I am imitating the last-named to a certain extent in timber in the vaulting of the nave of Chester Cathedral, where, though the springers exist, the vaulting has never been completed.

Liernes are not placed at right angles to the surface of the vaulting, but in a vertical plane; perhaps from the facility it affords for setting them out on the ground plan.

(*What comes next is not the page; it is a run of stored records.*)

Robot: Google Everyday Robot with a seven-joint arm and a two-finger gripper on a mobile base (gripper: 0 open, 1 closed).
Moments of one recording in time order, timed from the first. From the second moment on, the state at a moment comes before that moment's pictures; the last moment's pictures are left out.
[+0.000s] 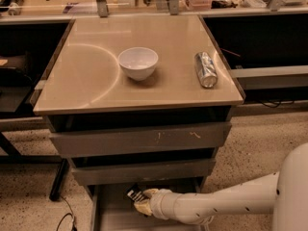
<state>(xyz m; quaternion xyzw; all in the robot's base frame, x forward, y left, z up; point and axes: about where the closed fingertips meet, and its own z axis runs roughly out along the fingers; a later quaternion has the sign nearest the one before) 0.449 0.042 0.385 -0.37 0.83 0.24 0.34</state>
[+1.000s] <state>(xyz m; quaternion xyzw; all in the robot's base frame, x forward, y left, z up) 0.432 0.073 0.541 -0.44 0.75 0.24 0.43</state>
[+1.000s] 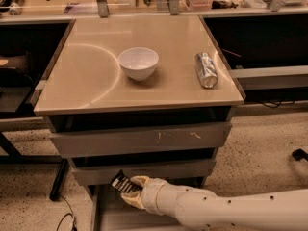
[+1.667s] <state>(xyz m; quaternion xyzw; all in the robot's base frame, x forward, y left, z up) 0.433 0.079 0.569 -0.44 0.74 0.25 0.44</state>
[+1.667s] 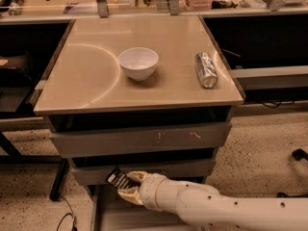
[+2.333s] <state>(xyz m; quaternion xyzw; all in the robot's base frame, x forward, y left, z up) 0.442 0.080 0.681 -0.46 0.66 0.30 0.51</state>
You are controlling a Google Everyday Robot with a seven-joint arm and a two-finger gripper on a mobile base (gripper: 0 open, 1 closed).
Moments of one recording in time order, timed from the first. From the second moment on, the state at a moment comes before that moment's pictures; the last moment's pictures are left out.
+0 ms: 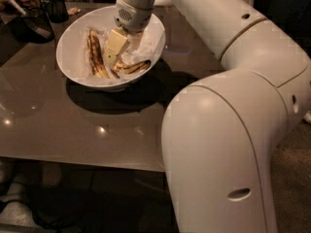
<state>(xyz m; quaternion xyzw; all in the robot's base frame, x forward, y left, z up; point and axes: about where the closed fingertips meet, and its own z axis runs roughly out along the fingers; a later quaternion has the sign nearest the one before) 0.659 0.077 0.901 -0.52 0.84 0.15 0.10</state>
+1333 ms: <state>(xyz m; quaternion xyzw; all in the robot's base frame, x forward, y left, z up) 0.648 0.091 0.890 -0.55 0.82 0.11 0.08</state>
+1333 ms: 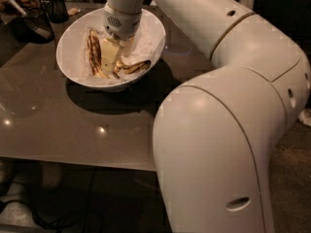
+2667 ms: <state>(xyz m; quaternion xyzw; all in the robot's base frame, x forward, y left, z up) 0.665 0.091 0.875 -0.53 0.84 0.09 0.07</state>
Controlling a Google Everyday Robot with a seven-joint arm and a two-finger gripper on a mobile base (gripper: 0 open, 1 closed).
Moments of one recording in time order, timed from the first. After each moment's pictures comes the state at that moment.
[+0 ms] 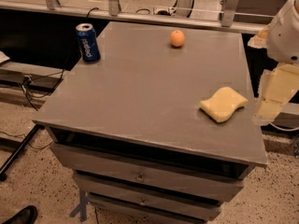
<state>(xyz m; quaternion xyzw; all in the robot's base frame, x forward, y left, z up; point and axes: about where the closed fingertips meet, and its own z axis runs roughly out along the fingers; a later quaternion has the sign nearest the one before) 0.438 -0.217 0.976 -0.60 0.78 -0.03 0.16</state>
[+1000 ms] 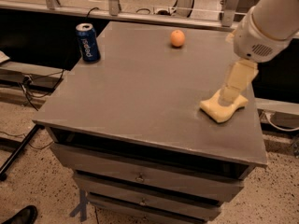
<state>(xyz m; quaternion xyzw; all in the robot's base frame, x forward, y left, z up) 0.518 -0.201 0.941 -0.58 0.79 -0.04 0.20</state>
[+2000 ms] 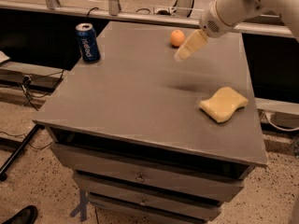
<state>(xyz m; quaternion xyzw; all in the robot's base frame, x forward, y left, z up) 0.706 -0.156 0.927 -0.46 0.81 0.04 0.36</state>
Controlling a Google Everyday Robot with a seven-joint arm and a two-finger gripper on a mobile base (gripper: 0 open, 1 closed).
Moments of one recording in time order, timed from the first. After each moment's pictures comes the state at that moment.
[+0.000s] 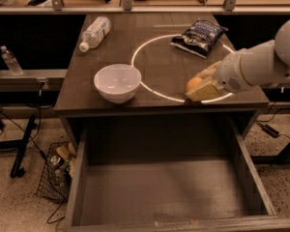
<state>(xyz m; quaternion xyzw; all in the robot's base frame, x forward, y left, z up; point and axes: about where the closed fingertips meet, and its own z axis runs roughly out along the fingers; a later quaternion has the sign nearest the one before) 0.580 -0.165 0.859 -0.47 0.79 0.09 0.38</state>
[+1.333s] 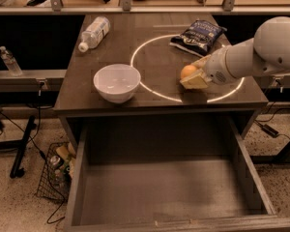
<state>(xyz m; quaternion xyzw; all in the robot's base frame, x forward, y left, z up) 0.640 -0.152 0.838 -0.48 0.77 0.10 0.40</state>
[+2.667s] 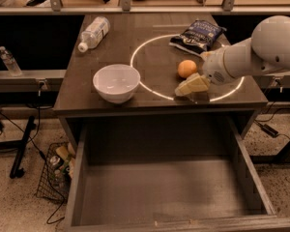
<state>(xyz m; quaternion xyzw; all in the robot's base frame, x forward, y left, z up) 0.637 -0.145 0.834 -0.49 0.78 0.11 0.39</state>
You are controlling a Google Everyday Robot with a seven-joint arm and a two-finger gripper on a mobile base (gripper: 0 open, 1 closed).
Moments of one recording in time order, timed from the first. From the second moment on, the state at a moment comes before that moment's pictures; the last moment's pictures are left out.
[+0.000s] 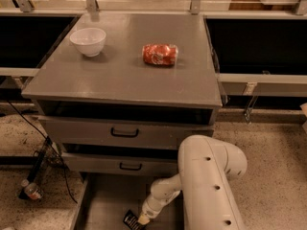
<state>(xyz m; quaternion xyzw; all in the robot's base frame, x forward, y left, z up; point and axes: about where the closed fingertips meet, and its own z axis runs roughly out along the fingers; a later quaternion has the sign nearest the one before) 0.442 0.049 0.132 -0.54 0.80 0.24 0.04</state>
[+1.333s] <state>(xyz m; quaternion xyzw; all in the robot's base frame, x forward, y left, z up) 0.442 0.049 0.132 -0.54 0.80 0.24 0.04</state>
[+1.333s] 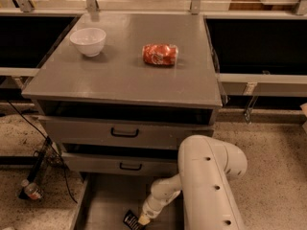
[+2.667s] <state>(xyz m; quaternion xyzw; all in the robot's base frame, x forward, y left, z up) 0.442 0.052 0.129 -0.53 0.81 0.25 0.04</state>
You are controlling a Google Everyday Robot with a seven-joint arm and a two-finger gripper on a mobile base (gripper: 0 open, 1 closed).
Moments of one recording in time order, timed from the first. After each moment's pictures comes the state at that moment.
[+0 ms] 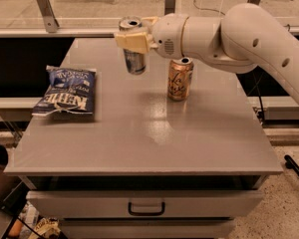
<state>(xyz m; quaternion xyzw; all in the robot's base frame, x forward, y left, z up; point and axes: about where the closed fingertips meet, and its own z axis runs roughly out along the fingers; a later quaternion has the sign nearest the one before) 0.634 0.036 1.008 -0.43 0.61 0.31 0.59</state>
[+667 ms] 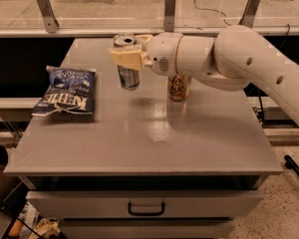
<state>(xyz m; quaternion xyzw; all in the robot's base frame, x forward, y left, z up) 0.612 0.053 0.976 -0.42 0.61 0.34 0.58</state>
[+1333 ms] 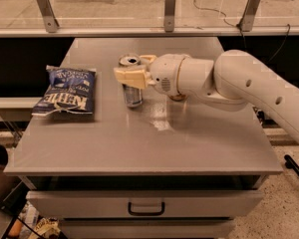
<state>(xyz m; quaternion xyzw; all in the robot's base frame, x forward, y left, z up) 0.603 0.044 0.930 -0.40 0.63 0.35 0.57</state>
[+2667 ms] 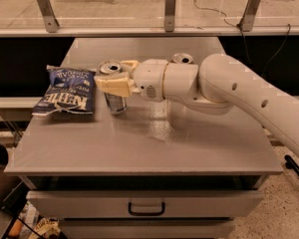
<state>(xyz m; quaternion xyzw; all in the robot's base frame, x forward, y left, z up) 0.570 0.088 0.931 -0.44 0.59 0.38 0.56</state>
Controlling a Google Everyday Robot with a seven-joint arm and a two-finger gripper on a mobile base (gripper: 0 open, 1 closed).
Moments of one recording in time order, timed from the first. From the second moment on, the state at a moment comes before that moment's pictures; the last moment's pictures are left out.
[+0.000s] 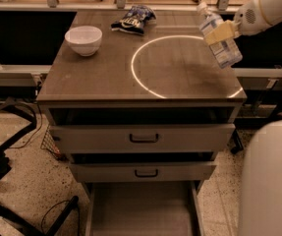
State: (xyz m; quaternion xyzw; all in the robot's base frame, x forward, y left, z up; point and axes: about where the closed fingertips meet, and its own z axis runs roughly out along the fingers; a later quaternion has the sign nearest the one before) arm 0.728 -0.245 0.917 -0.28 0.88 0.21 0.33
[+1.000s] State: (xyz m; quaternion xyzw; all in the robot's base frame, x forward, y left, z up) arm 0.709 -0.242 0.954 -0.37 0.70 0.33 0.52
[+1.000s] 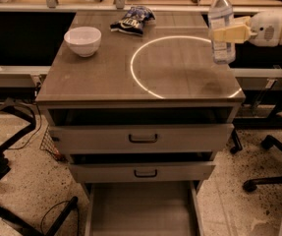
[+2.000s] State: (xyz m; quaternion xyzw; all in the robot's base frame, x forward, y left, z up) arm 0.711 -0.218 0.939 -0.37 0.62 0.40 0.56
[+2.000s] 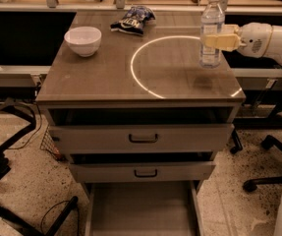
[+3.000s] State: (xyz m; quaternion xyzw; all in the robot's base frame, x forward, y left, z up) arm 0.713 -0.201 0.910 -0.37 0.57 0.42 0.60
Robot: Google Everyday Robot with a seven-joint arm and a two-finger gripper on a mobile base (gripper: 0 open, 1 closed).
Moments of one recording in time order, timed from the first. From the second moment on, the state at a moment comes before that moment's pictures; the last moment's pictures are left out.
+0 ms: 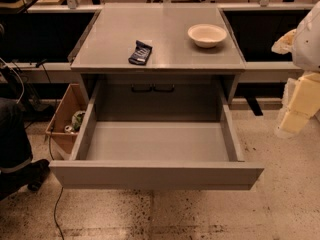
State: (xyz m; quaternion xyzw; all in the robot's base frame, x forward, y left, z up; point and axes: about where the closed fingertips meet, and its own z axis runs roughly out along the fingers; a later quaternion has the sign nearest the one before) arm 0.438 -0.216 0.980 -0.60 0.78 -0.04 0.17
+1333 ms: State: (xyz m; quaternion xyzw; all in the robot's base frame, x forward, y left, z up) arm 0.458 -0.183 0.840 -0.62 0.77 -0.01 0.17
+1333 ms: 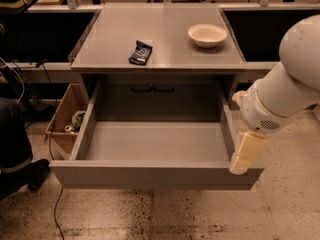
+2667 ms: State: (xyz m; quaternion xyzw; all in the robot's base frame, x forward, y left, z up) arm 0.507 -0.153 0.694 -0.60 0.78 0.06 0.18
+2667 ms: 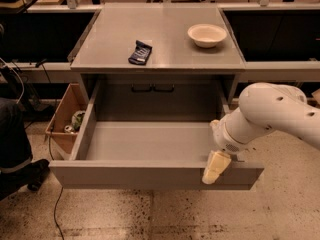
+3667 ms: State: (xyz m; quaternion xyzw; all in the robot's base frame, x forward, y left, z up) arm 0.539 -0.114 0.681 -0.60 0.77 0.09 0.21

We find the same cause regulating the geometrical system adopted for setting out the stones forming the bosses, which had also to contain a short piece of the impinging ribs. Professor Willis, in his admirable papers on vaulting, gives in minute detail the method adopted, showing that, to facilitate the operation, they made the upper surface of the boss-stone horizontal, to serve as a sort of drawing-board on which to draw the plan of the intersecting ribs. I have tested this in several instances. In the western part of the nave at Westminster, there being no outer thickness of stone vaulting, the boss-stones appear, and their surfaces are horizontal. On sweeping away the accumulation of dust and rubbish which covers them, I found, sure enough, the centre and side lines of all the ribs carefully drawn upon them.

In the lierne vaulting at Ely, though there has been an outer thickness of stonework, it was cleared away in the last century for the sake of lightness, so that the boss-stones, once concealed, are now visible. On clearing them from obstructions, I again found, as at Westminster, the lines of the ribs (here much more complex), carefully set out upon the top of the stones. Each of these little stone tables, in fact, has drawn out upon it the bit of the full-size plan of the vaulting which its surface would contain.

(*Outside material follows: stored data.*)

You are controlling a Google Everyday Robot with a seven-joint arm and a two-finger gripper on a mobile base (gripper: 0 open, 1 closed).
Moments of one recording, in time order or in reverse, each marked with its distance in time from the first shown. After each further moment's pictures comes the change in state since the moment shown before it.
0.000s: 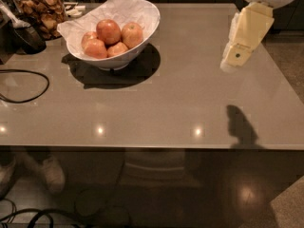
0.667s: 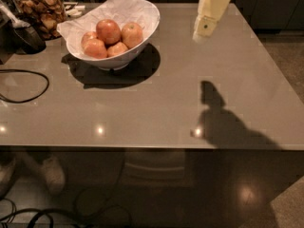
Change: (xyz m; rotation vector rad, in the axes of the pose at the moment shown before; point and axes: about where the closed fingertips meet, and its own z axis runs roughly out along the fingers) arm -0.056 -0.064 0.034 -0.011 -0.023 -0.061
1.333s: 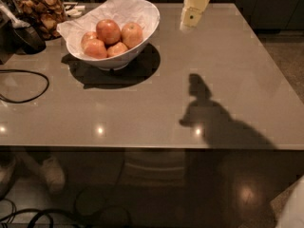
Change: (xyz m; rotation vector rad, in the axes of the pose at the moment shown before) arm -0.033 -0.029 0.010 0.046 -0.035 -0.046
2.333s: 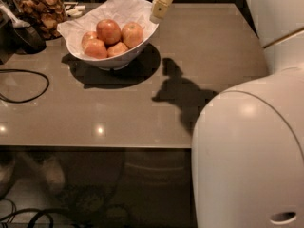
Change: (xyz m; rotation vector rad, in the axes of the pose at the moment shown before) arm -0.067 -0.046 0.057 -0.045 -0.154 -0.014
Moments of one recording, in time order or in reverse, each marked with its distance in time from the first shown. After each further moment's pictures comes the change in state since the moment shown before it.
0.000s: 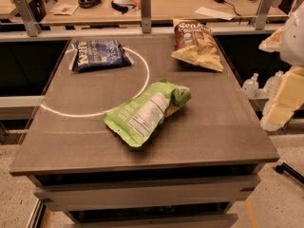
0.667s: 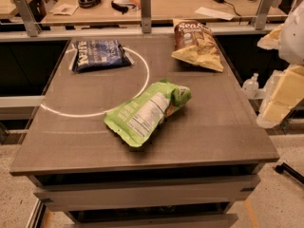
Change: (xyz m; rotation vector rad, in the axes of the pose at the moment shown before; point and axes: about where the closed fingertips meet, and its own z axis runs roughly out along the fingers) arm -0.005 -0.003 -0.001 0.020 -0.036 0.003
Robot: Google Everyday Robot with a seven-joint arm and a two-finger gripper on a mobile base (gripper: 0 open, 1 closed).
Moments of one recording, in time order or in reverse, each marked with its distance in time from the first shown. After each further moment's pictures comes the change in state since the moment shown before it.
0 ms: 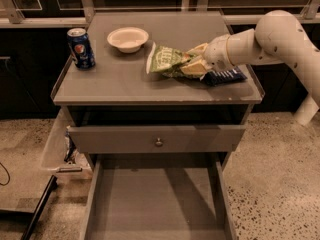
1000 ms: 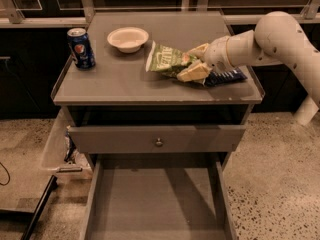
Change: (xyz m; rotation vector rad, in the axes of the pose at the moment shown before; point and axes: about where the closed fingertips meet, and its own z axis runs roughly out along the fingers) arm 0.000 0.000 0.000 0.000 0.000 0.000
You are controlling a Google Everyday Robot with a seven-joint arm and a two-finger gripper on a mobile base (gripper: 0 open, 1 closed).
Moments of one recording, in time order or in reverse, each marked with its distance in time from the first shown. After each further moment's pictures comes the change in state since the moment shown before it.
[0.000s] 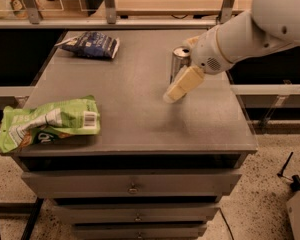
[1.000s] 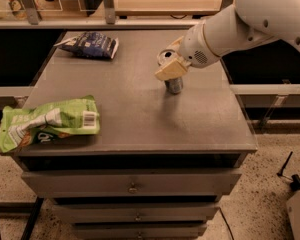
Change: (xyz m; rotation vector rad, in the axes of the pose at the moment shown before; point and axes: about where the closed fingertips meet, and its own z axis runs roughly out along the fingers) arm -0.021 -0.012 0.019 -0.016 -0.029 0.003
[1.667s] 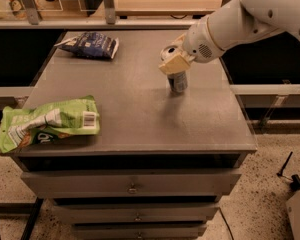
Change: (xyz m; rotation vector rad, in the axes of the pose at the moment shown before) arm -0.007 -0.002 -0.004 -0.048 -0.008 0.019
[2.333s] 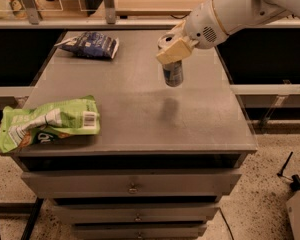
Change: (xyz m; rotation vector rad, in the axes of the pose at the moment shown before) arm -0.030 0.002 -0.020 -0.097 -0.074 -0.009
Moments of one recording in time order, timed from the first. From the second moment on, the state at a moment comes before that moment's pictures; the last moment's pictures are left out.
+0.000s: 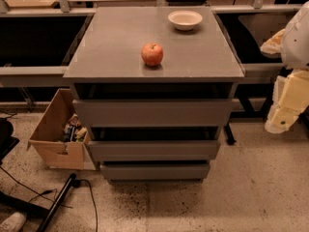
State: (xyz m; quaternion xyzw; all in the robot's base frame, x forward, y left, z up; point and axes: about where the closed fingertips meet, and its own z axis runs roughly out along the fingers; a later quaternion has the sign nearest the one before) arm 0.438 -0.217 0.976 -0.60 0.78 -0.03 0.16
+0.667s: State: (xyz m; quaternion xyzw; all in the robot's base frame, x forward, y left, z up) arm 0.433 -0.213 0.953 -0.60 0.78 -0.03 0.15
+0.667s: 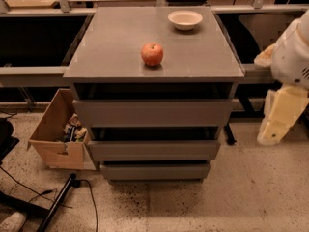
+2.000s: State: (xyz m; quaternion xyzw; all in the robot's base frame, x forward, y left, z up) arm 0.418 -0.223 0.583 -0.63 0.78 -0.01 -0.02
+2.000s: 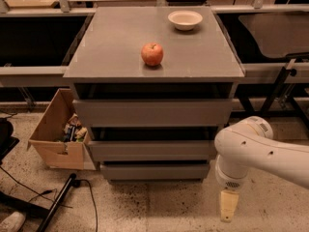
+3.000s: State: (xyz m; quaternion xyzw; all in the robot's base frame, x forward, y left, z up) arm 0.452 -0.211 0.551 -0.64 0.76 -0.04 0.02
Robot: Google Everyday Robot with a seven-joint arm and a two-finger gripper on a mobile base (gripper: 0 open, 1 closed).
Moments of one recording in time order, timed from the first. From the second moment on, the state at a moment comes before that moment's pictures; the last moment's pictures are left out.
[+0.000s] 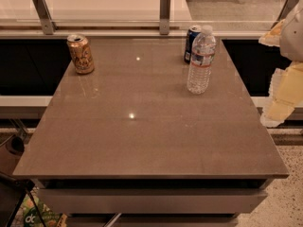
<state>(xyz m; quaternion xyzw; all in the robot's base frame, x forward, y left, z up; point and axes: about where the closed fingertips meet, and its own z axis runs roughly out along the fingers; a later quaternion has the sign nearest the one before) 0.438 -0.214 0.987 -0.60 0.78 -0.05 0.18</state>
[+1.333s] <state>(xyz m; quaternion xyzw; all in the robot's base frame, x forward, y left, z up) 0.478 -0.236 0.979 -0.46 0.84 0.00 0.29</state>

The lierne vaulting, though commencing as early as the first quarter of the fourteenth century, was so popular as to be continued throughout the remaining periods of Gothic architecture, used side by side, and often in union with other and later systems. The same was naturally the case with ordinary rib vaulting, so that in later times we have at least three systems used contemporaneously.

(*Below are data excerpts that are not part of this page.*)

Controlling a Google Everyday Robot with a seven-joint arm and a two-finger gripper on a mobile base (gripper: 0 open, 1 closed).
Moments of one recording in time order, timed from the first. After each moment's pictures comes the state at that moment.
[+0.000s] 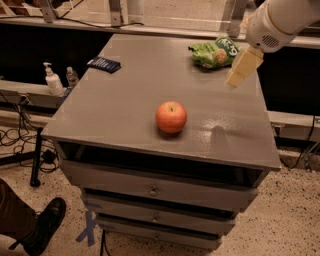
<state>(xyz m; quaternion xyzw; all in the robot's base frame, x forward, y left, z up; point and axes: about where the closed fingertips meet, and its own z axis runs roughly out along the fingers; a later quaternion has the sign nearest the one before) 0.630 -0.194 0.964 -0.57 0.76 -0.05 0.31</state>
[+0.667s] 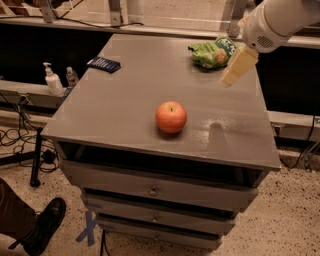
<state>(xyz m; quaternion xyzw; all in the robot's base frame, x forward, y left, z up) 0.643 -0.187 0.961 -0.56 0.76 -0.05 0.33</state>
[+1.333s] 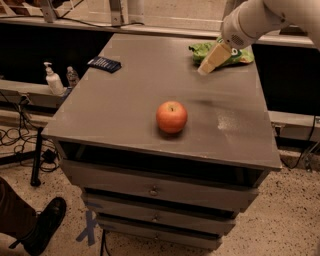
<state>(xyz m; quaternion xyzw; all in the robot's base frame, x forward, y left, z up) 0.730 -0.170 0.941 -0.51 0.76 -0.04 0.39</state>
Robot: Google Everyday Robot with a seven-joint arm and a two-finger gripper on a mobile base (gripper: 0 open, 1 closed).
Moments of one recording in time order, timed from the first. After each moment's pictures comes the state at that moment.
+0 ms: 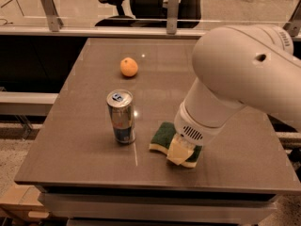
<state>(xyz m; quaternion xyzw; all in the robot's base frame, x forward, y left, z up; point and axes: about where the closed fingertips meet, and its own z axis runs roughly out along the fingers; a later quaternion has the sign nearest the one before) 0.393 -0.069 0.820 -0.51 0.85 0.07 0.10</state>
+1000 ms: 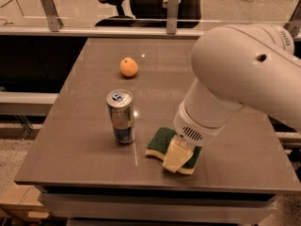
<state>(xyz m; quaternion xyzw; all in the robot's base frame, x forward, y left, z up) 0.392 -0.069 0.823 -0.51 0.85 0.06 0.10</state>
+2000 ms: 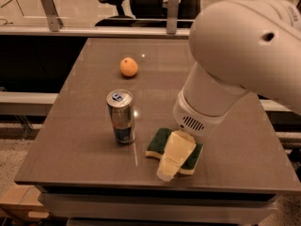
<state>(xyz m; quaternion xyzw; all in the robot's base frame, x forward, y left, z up) 0.395 -0.068 0.850 -0.52 0.85 0.05 0.11</state>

I know of no specimens of lierne vaulting more charming than what we see in the oriels of the halls of Crosby Hall ([Fig. 386]), and Eltham Palace ([Fig. 387]), two sister works, unquestionably the work of the same architect, in the reign of Edward IV. They are of different plans. The one consists of five sides of an octagon, the other of a double square. The latter is on the system I have mentioned as having its central compartment raised like a square dome, to allow of the passage of the arch by which it opens into the hall. Both are carried out with the depressed arch belonging to their late period, and are treated with exquisite care and taste.

At Gloucester, in the choir, and Winchester, in the nave, this manner of vaulting assumes a very peculiar form; the side cells falling in at a low level, as what are called “Welsh” groins, leaving a width of barrel-vault above, which is richly decorated by surface ribs and liernes.

Fig. 386.—Oriel, Crosby Hall, London.